Covers CQL based tools that are used for Migration, including CQLSH Copy, DSBulk, copying files, the ScyllaDB Spark Migrator, Lambda functions, and the SStableLoader.
Let’s talk about CQL based tools.
So the most simple migration tool you already have it
built in your
into your solution, either if it’s Cassandra or Scylla,
because it’s “cqlsh”,
and cqlsh has a special command “copy to and copy from”.
But, it doesn’t preserve timestamps.
So basically you can dump your database
and then load it, but you will not be able to just
persist timestamps and you will definitely,
if you start dual-writes,
you’ll definitely be a victim of the out of band
or you don’t have to,
but you have to be careful in your client,
basically not to overwrite existing data and implementing
such a thing basically will mean
implementing compare and set and you don’t want to go there.
So it would be very slow.
There is the DSBulk.
DSBulk is a tool coming from datastax and basically if
some people remember the old Bryan Hass, Cassandra
loader tool, so this is basically
a rewrite of that tool and it’s basically
a java version of the copy to/from, but it’s improved a lot
and it gives you an option to persist timestamps and TTLs
but I don’t think it works for the special types
or for the collections.
So also be careful, and also, it’s
not suited for all of the use cases, just for the small ones.

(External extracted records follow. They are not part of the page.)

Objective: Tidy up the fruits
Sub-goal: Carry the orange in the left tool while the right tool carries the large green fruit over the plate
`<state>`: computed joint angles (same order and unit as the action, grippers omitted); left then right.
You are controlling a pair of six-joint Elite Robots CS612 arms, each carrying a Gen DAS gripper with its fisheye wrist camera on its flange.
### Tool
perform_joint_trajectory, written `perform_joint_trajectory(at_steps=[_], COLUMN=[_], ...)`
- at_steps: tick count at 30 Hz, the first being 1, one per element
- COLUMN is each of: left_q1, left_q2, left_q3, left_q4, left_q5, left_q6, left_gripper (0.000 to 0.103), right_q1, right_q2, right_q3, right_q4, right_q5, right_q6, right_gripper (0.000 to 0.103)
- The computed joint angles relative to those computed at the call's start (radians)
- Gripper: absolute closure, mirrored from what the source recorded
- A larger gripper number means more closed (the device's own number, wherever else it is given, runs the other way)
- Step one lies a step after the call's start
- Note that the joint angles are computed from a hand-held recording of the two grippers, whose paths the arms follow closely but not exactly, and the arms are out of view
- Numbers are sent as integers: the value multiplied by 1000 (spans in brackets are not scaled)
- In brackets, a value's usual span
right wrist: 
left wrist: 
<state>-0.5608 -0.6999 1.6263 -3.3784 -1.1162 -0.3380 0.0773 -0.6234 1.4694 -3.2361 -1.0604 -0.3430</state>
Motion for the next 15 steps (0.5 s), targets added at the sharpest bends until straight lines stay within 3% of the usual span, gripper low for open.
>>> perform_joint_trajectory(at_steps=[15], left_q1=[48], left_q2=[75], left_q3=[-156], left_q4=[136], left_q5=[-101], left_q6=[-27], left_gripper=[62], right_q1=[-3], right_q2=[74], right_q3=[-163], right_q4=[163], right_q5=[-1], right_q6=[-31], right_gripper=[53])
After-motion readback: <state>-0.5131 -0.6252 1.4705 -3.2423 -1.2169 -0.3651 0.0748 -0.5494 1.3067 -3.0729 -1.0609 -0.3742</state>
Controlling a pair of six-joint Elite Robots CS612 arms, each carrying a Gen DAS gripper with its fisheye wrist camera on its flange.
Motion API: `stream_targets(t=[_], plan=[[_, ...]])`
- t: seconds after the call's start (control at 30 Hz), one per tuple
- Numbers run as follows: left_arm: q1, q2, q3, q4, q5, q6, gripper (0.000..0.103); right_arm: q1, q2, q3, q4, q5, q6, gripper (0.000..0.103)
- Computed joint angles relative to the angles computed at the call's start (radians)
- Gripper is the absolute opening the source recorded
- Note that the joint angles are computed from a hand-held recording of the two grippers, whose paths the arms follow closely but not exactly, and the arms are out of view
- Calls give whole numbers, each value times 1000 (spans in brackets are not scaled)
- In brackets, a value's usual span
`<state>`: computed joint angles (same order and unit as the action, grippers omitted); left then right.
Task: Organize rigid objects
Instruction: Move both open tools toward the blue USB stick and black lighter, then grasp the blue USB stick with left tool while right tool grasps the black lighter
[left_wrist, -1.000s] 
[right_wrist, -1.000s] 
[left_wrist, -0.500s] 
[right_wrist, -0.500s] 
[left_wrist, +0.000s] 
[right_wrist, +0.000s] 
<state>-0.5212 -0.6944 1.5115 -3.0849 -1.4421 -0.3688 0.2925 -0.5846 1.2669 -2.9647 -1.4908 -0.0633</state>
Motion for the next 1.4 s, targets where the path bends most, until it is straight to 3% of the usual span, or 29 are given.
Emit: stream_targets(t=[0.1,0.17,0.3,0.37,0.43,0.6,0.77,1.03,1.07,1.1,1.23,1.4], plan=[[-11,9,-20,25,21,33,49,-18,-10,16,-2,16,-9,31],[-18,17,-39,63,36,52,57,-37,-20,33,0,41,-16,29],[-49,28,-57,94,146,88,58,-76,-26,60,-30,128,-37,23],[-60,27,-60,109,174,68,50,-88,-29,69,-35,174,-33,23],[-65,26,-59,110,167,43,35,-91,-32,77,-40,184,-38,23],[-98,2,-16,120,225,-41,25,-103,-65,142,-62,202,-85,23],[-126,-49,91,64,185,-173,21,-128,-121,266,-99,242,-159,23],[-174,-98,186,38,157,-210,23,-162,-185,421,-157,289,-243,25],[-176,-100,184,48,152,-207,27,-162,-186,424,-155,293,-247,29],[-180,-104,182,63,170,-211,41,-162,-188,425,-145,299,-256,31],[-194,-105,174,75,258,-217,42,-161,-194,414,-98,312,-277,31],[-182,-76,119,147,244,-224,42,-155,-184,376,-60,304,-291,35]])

And as I said, stick around with some small data sizes
for this, because with bigger ones,
it might not be fast enough.
I tried to write down what I just said.
So from my previous slides
I tried to write down the pros and cons of these approaches.
Have a look at them.
Those dumps, actually,
or loading from a dump,
they can be useful if you’re basically
coming from different databases.
So I think some people ask
about MySQL and postgresql and all these databases,
so for this, guys,
if you don’t want to write your own data frame support
to the migrator in Spark it’s
usually easier if you write something like that
and you just load it from the CSV.
But as I said, be very, very careful with the
timestamps and its special data types,
so you might have problems with them.
Scylla Spark Migrator it’s actually,
this too is quite interesting, and the reason is that it
supports, it works on the CQL level where you have to connect
both source and target cluster to the same, or a route
between them, and it can also support resumes.
So basically if you run something,
run the migration, something happens
and you don’t have to start from scratch.
You can just basically start from some resume point,
but it is not easy, it’s harder to set up.
I put there
some links, you can look at them and you can look at the demo.
So there is a demo where you can see how hard it is
to set up a Spark cluster on your laptop.
And I think if you have a decent enough laptop
with 16 gigs of memory, then you should be
able to do this demo and play around.
What I’ve seen also is that people write Lambda functions
and that is certainly a very nice option.
And it basically works that if you, again, convert whatever
source database to the CQL query, and I see for example,
people doing like this or doing. Lambdas from the DynamoDB.
So they were migrating from DynamoDB
and they just basically started to replicate the same queries
from the Dynamo to the. Scylla with Lambda function.
And last one that I should mention,
but I don’t think that anyone should use it
because there are better methods, is the SSTable loader.
It basically converts the SSTable into CQL.
So if you if you remember my rule
about how many times you want to push the data up,
this is, I think, the worst
because it just takes the SSTable
and it converts them to query and yeah,
so it’s basically doubling the copying of the data
or the copying of the replica from the source.